Output from a logistic regression of gender on educational aspiration
If we use SPSS to complete a logistic regression (more on this later) using the student level data from which the summary Figure 4.2.1 was constructed, we get the logistic regression output shown below (Figure 4.2.3).
Figure 4.2.3: Output from a logistic regression of gender on aspiration to continue in FTE post 16
Let’s explain what this output means. The B weights give the linear combination of the explanatory variables that best predict the log odds. So we can determine that the log odds for:
Male: Log [p/(1-p)] = 1.186 + (0.694 * 0) = 1.186
Female: Log [p/(1-p)] = 1.186 + (0.694 * 1) = 1.880
The inverse of the log function is the exponential function, sometimes conveniently also called the anti-logarithm (nice and logical!). So if we want to convert the log odds back to odds we take the exponent of the log odds. So the odds for our example are:
Male: Exp (1.186) = 3.27
Female: Exp (1.880) = 6.55
The odds ratio is given in the SPSS output for the gender variable [indicated as Exp(B)] showing that girls are twice as likely as boys to aspire to continue in FTE.

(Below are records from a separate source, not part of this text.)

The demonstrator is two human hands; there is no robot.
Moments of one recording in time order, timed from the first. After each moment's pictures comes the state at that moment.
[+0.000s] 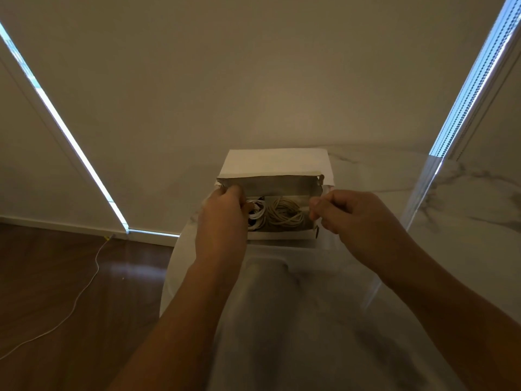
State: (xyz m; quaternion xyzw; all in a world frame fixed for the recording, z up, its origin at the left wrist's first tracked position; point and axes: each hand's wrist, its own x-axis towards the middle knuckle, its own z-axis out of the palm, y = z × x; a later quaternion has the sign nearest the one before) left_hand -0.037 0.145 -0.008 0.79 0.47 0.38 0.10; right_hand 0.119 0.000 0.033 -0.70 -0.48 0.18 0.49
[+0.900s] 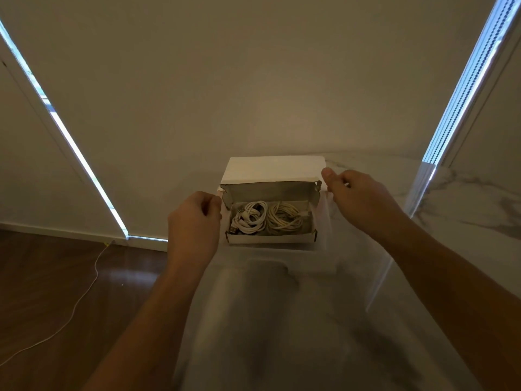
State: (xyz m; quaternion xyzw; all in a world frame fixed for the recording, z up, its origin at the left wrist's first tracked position) left_hand -0.078 0.158 0.002 0.71 0.49 0.43 0.26; right_hand 0.160 0.036 0.038 -0.81 -0.44 0.06 0.38
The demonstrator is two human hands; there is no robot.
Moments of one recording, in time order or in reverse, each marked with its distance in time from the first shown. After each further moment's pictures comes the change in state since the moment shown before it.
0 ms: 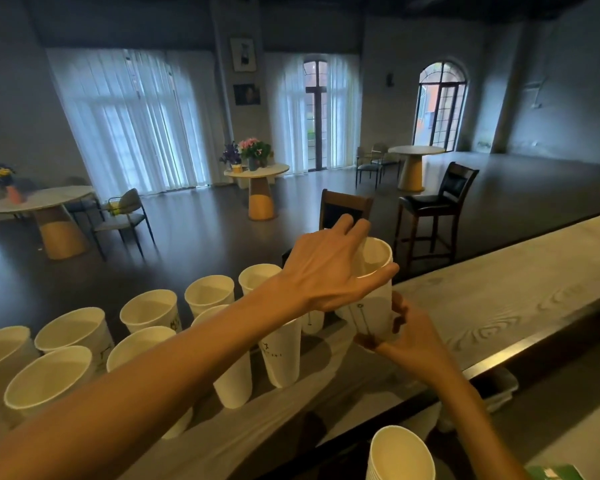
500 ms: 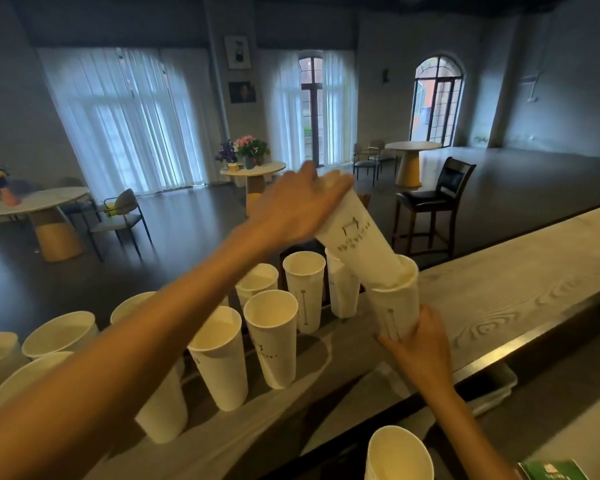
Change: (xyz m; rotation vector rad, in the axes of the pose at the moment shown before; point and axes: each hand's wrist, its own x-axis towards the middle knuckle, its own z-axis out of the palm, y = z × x) left_hand 0.039 -0.017 -0.060 -0.200 0.028 -0.267; right_hand 0.008 0.071 0.013 -0.232 0.429 0.110
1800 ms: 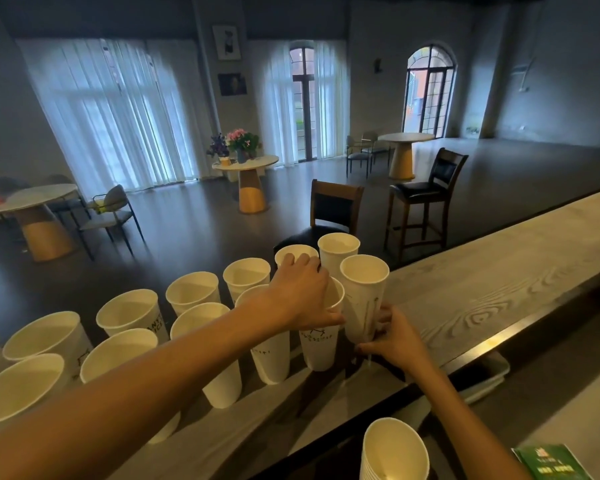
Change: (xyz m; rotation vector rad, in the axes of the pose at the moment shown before) left_hand -0.051 -0.043 0.105 0.567 -0.489 0.131; right_hand 0.019 0.017 0.027 0.086 -0.430 0.189
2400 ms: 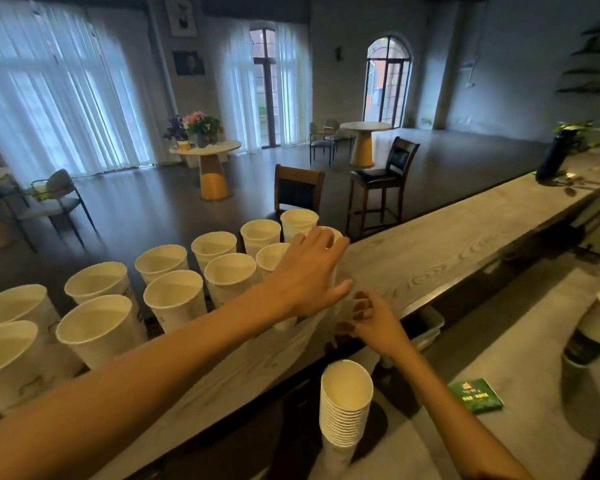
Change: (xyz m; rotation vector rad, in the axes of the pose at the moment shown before) left_hand -0.031 0.067 -0.008 -0.294 0.344 0.231; right_hand -0.085 0.005 -0.032 0.137 -0.013 -0.016
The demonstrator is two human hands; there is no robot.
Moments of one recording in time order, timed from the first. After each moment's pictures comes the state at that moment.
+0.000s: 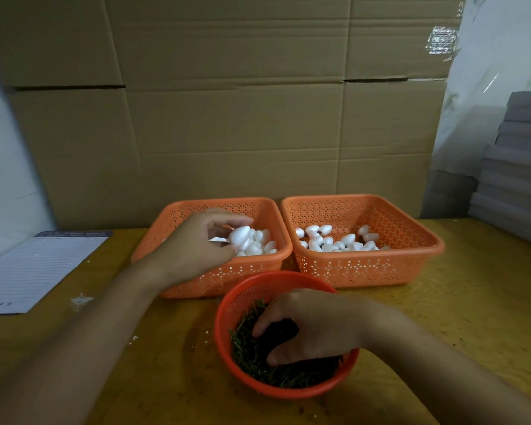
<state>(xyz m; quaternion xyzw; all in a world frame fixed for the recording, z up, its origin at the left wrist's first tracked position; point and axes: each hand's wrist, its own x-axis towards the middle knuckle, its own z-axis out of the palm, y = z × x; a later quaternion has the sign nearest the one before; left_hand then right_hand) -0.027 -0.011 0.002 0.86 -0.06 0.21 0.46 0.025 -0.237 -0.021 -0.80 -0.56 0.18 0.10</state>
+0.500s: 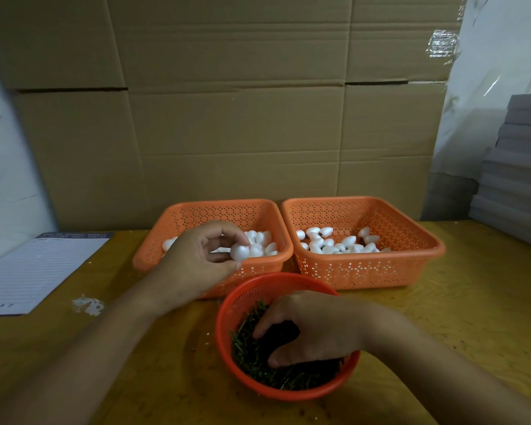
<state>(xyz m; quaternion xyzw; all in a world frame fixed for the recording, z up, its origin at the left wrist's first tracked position) -0.044 -0.022 -0.014 0.81 -0.12 0.23 0.52 0.025 -0.237 -0.021 -0.80 -0.56 0.18 0.10</state>
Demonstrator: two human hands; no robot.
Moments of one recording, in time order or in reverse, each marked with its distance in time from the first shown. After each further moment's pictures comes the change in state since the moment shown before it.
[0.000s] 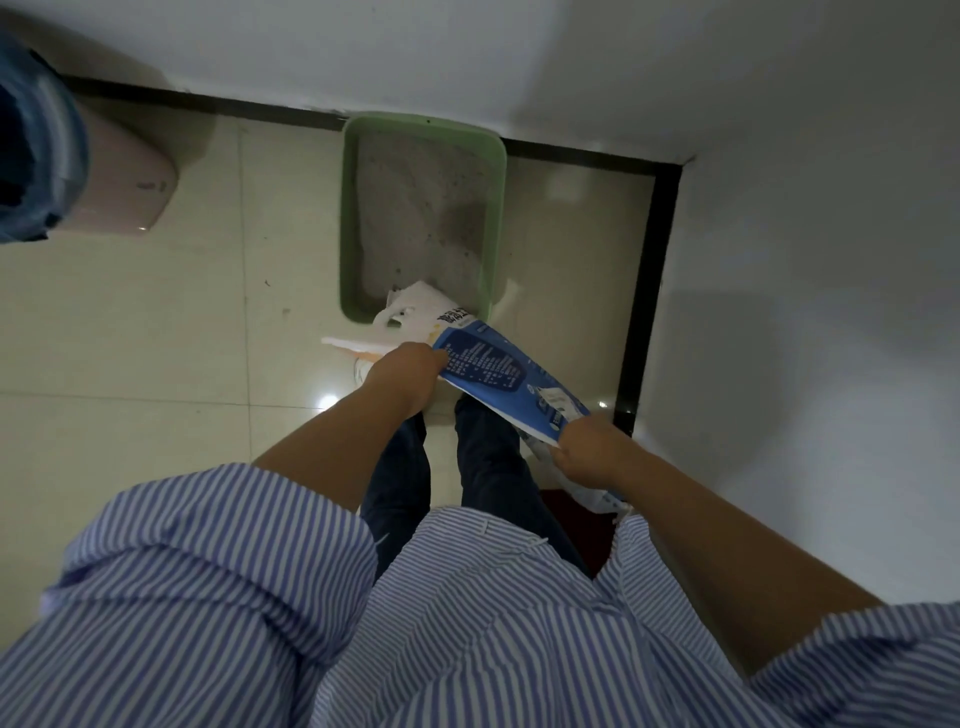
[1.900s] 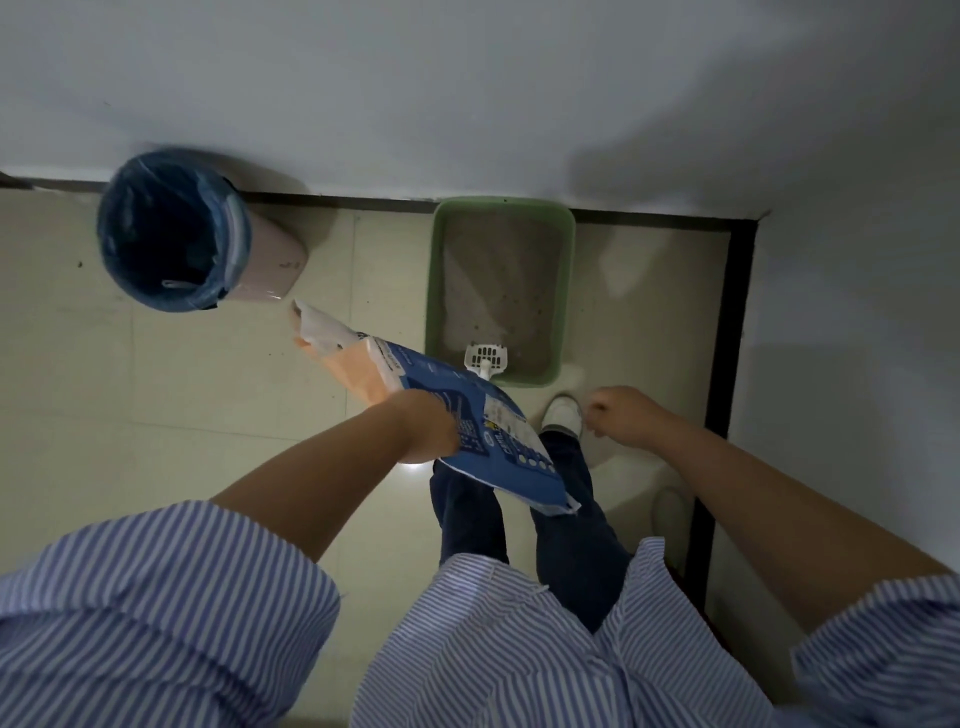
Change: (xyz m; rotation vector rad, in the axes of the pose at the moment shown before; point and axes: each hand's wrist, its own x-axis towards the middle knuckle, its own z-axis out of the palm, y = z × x) left_hand -0.074 -0.006 -0.059 0.898 -0.347 0.269; right_hand 0.031 -0.010 -0.056 0.284 0.213 -0.211
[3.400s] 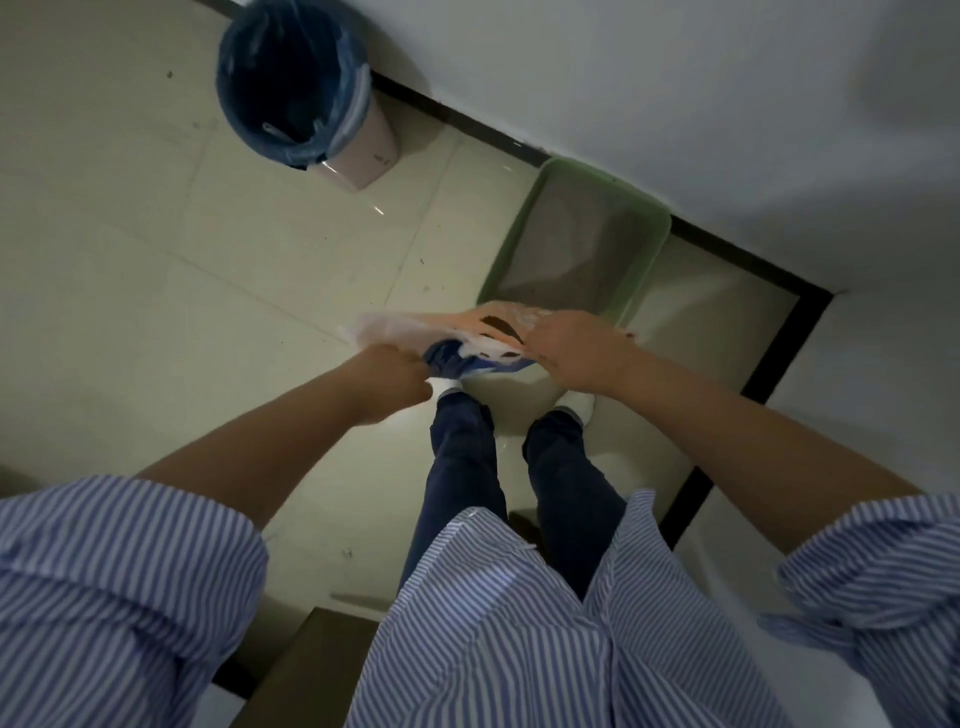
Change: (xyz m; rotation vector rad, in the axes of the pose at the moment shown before) left_hand -0.075 0.039 0.106 -0.356 0.200 -0.273; right_hand -0.025 -0.154 0.017 -0.954 0.148 -0.955
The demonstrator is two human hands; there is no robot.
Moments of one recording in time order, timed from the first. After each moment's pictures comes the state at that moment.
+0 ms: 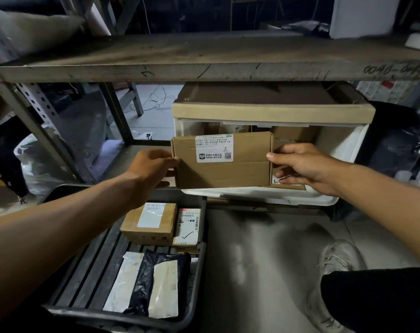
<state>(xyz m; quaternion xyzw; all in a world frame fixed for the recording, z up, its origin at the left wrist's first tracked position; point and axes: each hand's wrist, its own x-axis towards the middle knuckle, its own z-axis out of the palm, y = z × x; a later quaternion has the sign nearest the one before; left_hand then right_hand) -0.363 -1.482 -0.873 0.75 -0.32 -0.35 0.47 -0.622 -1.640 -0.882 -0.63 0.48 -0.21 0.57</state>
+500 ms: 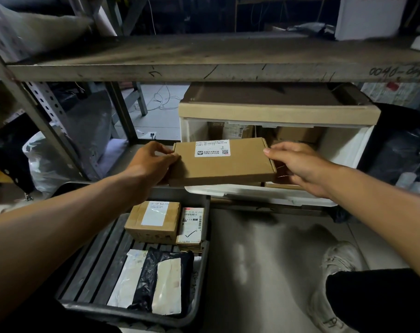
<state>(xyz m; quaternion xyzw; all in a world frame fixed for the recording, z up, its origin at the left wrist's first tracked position) -0.357 -1.481 -0.869 0.77 -0.29 -0.32 0.47 -0.605 -1.627 -0.883 -0.62 0.47 -0.24 0.58</state>
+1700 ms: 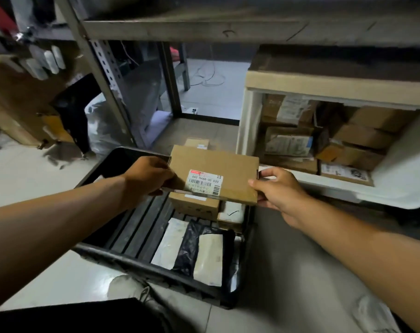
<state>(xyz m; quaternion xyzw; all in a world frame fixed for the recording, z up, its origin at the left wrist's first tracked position) -0.269 -1.379 -0.934 0.84 -0.22 -0.30 0.40 -0.482 -1.526 -0.965 -0.59 0.50 -0.16 0.61</state>
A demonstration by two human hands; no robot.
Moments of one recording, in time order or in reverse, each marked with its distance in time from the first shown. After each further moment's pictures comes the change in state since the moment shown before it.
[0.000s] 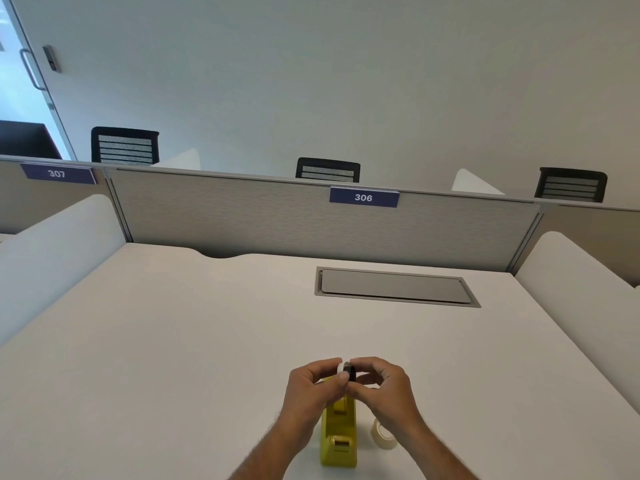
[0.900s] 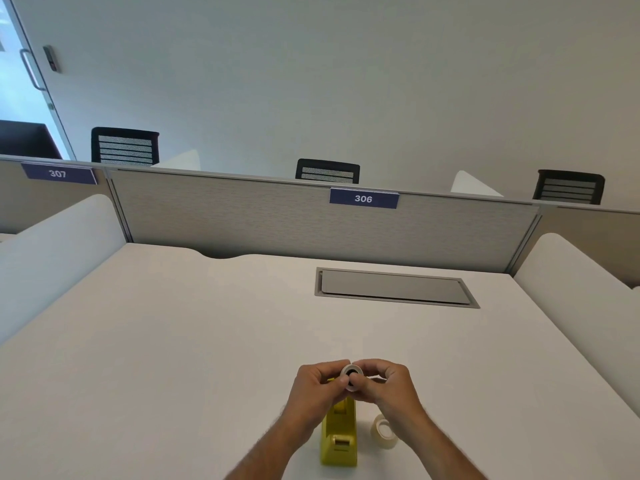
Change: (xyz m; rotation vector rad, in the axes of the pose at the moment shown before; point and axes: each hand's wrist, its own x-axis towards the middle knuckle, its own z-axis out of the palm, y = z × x) left_hand -0.006 0.017 0.006 0.075 -0.127 0.020; right_hand 0.003 -0.004 -0.005 0.246 -0.043 0.162
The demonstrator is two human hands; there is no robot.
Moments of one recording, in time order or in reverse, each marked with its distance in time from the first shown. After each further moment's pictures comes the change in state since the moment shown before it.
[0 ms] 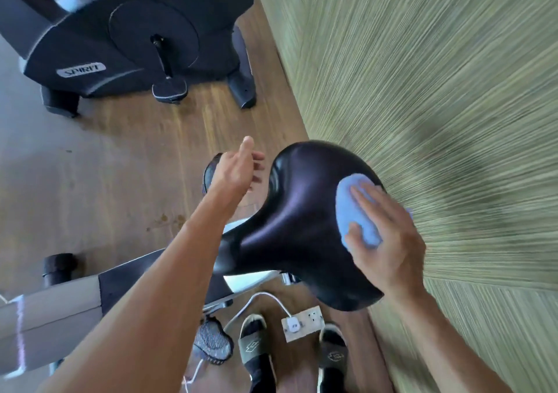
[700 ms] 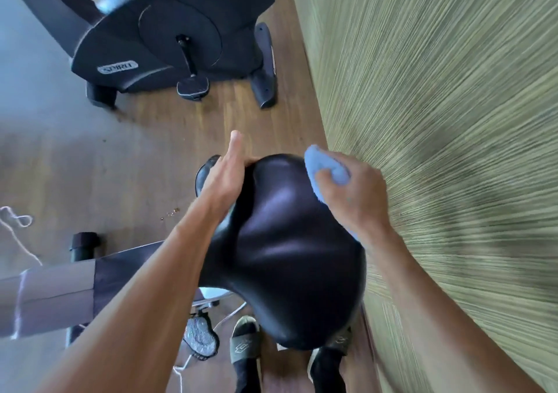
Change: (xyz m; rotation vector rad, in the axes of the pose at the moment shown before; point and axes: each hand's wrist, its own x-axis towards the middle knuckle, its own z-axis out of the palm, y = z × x) left_hand 0.003 0.022 0.061 0.053 0.088 -0.140; right_hand 0.118 0.035 0.013 0.334 -0.273 0.219
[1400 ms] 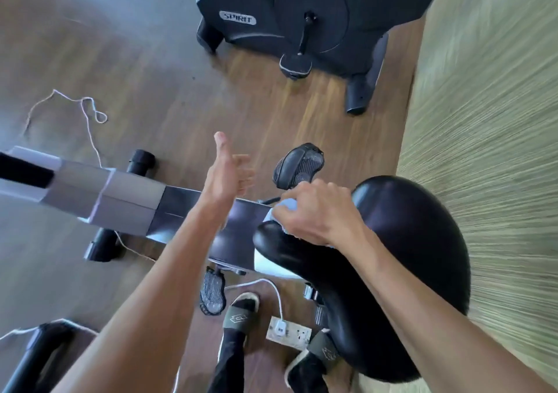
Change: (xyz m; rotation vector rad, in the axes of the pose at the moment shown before) left_hand -0.032 -0.098 -0.150 -0.505 0.343 -0.101; right_hand -0.039 -0.137 0.140 -0.640 -0.785 -0.577
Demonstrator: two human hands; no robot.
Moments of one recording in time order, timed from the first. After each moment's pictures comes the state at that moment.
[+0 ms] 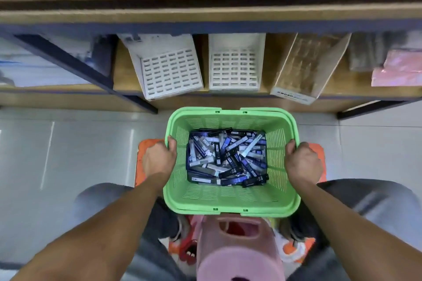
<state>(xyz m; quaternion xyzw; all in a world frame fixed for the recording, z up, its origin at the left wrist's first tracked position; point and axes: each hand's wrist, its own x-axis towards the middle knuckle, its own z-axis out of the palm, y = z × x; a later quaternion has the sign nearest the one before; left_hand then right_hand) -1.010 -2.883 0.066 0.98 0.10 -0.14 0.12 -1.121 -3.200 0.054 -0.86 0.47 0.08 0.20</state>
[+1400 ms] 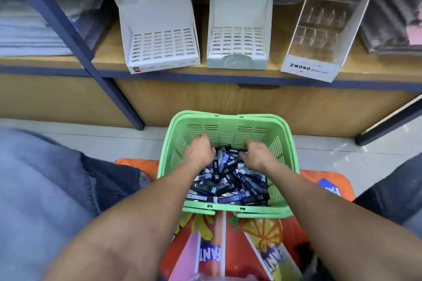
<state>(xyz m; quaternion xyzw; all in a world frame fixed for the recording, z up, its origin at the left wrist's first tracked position) -1.025 -2.973 -0.135 0.95 -0.07 -0.24 0.17 -1.079 -3.143 -0.147 -0.93 0.15 0.23 0.26</state>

By simple algebra we can rearrange the formula odds= [p/(1-p] to solve for probabilities:
Males: p= 3.27 / (1+3.27) = .766
Females: p= 6.55 / (1+6.55) = .868.
These probabilities, odds and odds ratios - derived from the logistic regression model - are identical to those calculated directly from Figure 4.2.1. This is because we have just one explanatory variable (gender) and it has only two levels (girls and boys). This is called a saturated model for which the expected counts and the observed counts are identical. The logistic regression model will come into its own when we have an explanatory variable with more than two values, or where we have multiple explanatory variables. However what we hope this section has done is show you how probabilities, odds, and odds ratios are all related, how we can model the proportions in a binary outcome through a linear prediction of the log odds (or logits), and how these can be converted back into odds ratios for easier interpretation.